# And you thought you had problems



## HappyB (Feb 28, 2005)

I've read with interest the antics of your little ones. I have a few stories to tell here as a result of my crew. What they do seems mild thought, compared to some of my rescues. Wherever I go outside, I'm accompanied by at least three dogs, all from the pound, taken in as rescues (and spayed). One is an Irish Setter/Golden Retriever, and the other two are Labs. They LOVE me. They run and play around me, and, on occasion, they have knocked me flat as they run so close playing chase. Even the time they knocked me flat on my back, causing severe pain for three weeks wasn't as bad as today. As I said, they LOVE me. I am blessed with so many presents they bring to show this love. Today, I was double blessed. My chocolate Lab, Cheyenne had a dead rattlesnake, so as not to be outdone, my yellow Lab, Belle went and found a dead rat. Of course I'm on a walk, away from the house when they bring their treasures to me. Belle wants to touch me as she walks. Can you imagine me trying to avoid the dead rat? Of course it's hot, and my legs are bare. Ugh! I'm hurrying to the house, but here comes the snake in Cheyenne's mouth. Why can't they love me a little less


----------



## littlepeanut (Dec 5, 2004)

I think that one tops all the stories here :new_Eyecrazy: YIKES!!!


----------



## rubyjeansmom (Jan 6, 2005)

...and I thought it was bad Ruby bringing me dead hard worms







that is so funny! You have a happy bunch there!!!!


----------



## NC's Mom (Oct 23, 2004)

Sir N once came trotting up to give me the equivalent of a hundred dollar bill. I like his gifts.


----------



## Brinkley & Neyland's Mom (Jun 14, 2004)

My dogs don't bring me things...but I have had cats that did.








My first cat, Xavier would bring me dead frogs and baby moles. I got upset at first until my grandmother explained to me that he was bringing me gifts because he loved me.

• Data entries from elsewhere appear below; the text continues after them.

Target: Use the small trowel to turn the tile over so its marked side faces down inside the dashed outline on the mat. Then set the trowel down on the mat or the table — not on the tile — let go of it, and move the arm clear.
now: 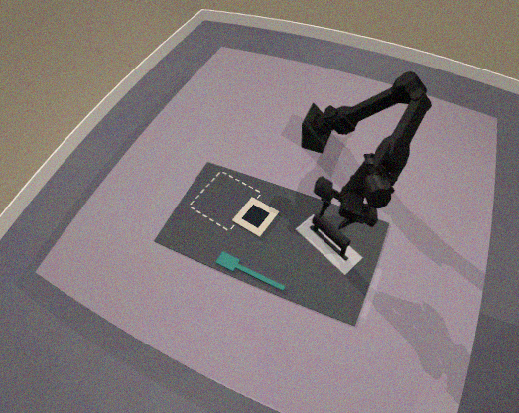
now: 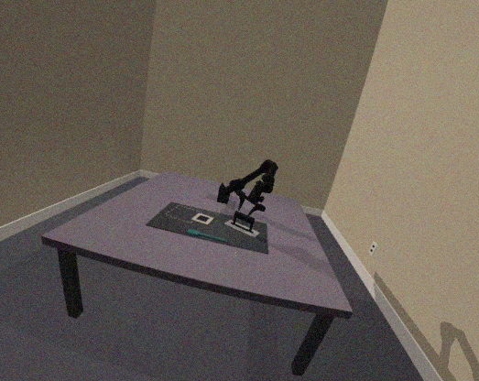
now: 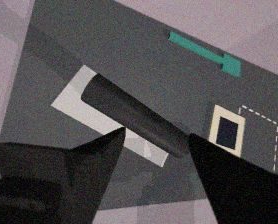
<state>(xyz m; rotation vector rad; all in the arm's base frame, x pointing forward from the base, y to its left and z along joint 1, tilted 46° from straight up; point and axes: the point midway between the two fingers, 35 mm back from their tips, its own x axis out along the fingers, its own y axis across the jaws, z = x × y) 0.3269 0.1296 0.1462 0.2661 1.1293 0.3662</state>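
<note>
The dark mat is 150 mm to the right of my gripper tip, 110 mm below it and 60 mm ahead of it. From my gripper tip the other things lie so: teal flat tool (200 mm ahead, 160 mm to the right, 90 mm below); then tan square tile (220 mm to the right, 90 mm below, 30 mm ahead).
</note>
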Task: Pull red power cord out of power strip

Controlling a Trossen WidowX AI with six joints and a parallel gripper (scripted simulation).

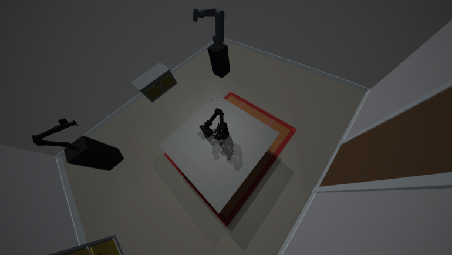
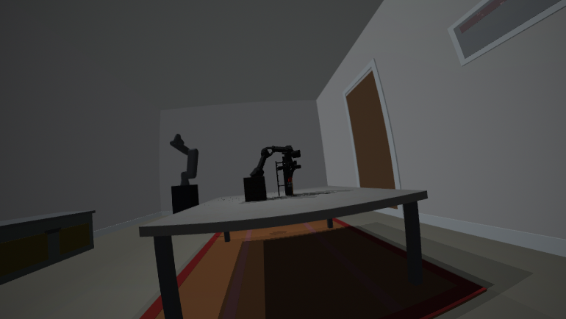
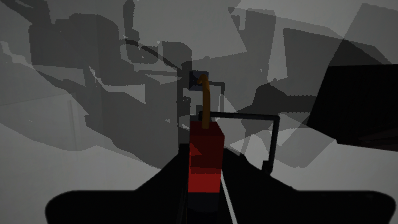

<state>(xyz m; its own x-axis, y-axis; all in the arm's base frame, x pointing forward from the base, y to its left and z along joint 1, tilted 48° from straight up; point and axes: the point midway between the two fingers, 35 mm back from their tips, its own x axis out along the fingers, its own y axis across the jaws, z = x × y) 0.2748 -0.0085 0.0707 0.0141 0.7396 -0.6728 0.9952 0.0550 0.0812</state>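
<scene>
My gripper tip is now 10 mm past the red plug and 20 mm to the right of it.
</scene>
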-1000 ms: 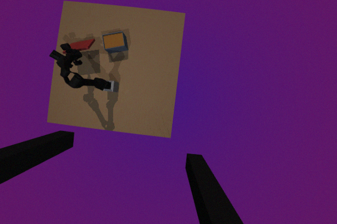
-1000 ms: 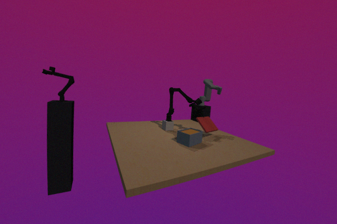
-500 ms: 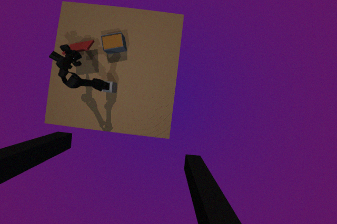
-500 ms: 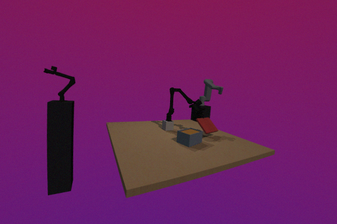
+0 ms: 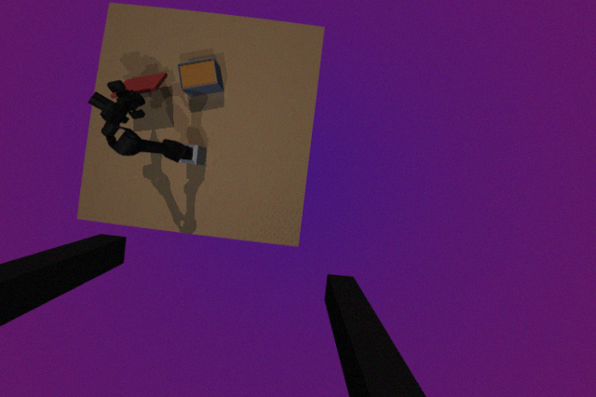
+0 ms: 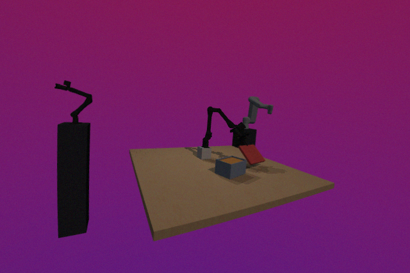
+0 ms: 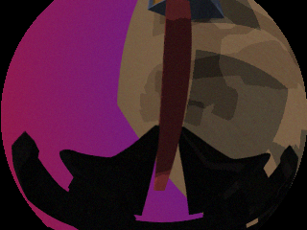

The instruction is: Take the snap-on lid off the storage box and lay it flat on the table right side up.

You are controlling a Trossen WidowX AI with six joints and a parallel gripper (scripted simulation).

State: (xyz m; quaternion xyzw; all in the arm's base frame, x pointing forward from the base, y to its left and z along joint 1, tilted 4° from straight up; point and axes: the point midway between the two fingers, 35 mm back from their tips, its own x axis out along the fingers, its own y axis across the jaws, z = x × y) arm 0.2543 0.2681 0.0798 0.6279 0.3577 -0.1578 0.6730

Little-Bit, that I have now in the house...she and her mom (Momma Kitty) were strays that found our house...and the food we left out for them.







Little-Bit was REALLY young...thus her name...








Momma kitty loved me so much she would bring me BIG, BEAUTIFUL presents. She killed a full grown squirrel in our yard







, a blue jay,







, and a full sized rabbit!







That rabbit was bigger than she was! My husband was shocked!  She drug it into our carport and she was SO proud.







Little-Bit just sat there playing with the cotton tail and Momma weaved in and out my legs meowing and carrying on. I explained to her that I KNEW she loved me and was greatful for the new house and food, but killing the *pretty *wildlife in our yard was not acceptable. Amazingly she quit.







A few weeks later she got hit by a dang car.







So Little-Bit came to live in the house...I couldn't stand the thought of her getting hit too.


----------



## puppylucy (Jan 8, 2005)

omg!


----------



## Teddyandme (Feb 6, 2005)

I think...I am really thankful for Teddy's kisses and glad that he does not have the oportunity to bring me the kind of gifts your getting...YUK...and to have to say how nice they are...YUK YUK.

At least you know your loved.

Susan


----------



## ButterCloudandNoriko (Aug 26, 2004)

Yuck! I wouldnt want to kiss them! RAT BREATH! EWWWWWWWWWWWWWWWWWWWWWWWWWWWWWWw


----------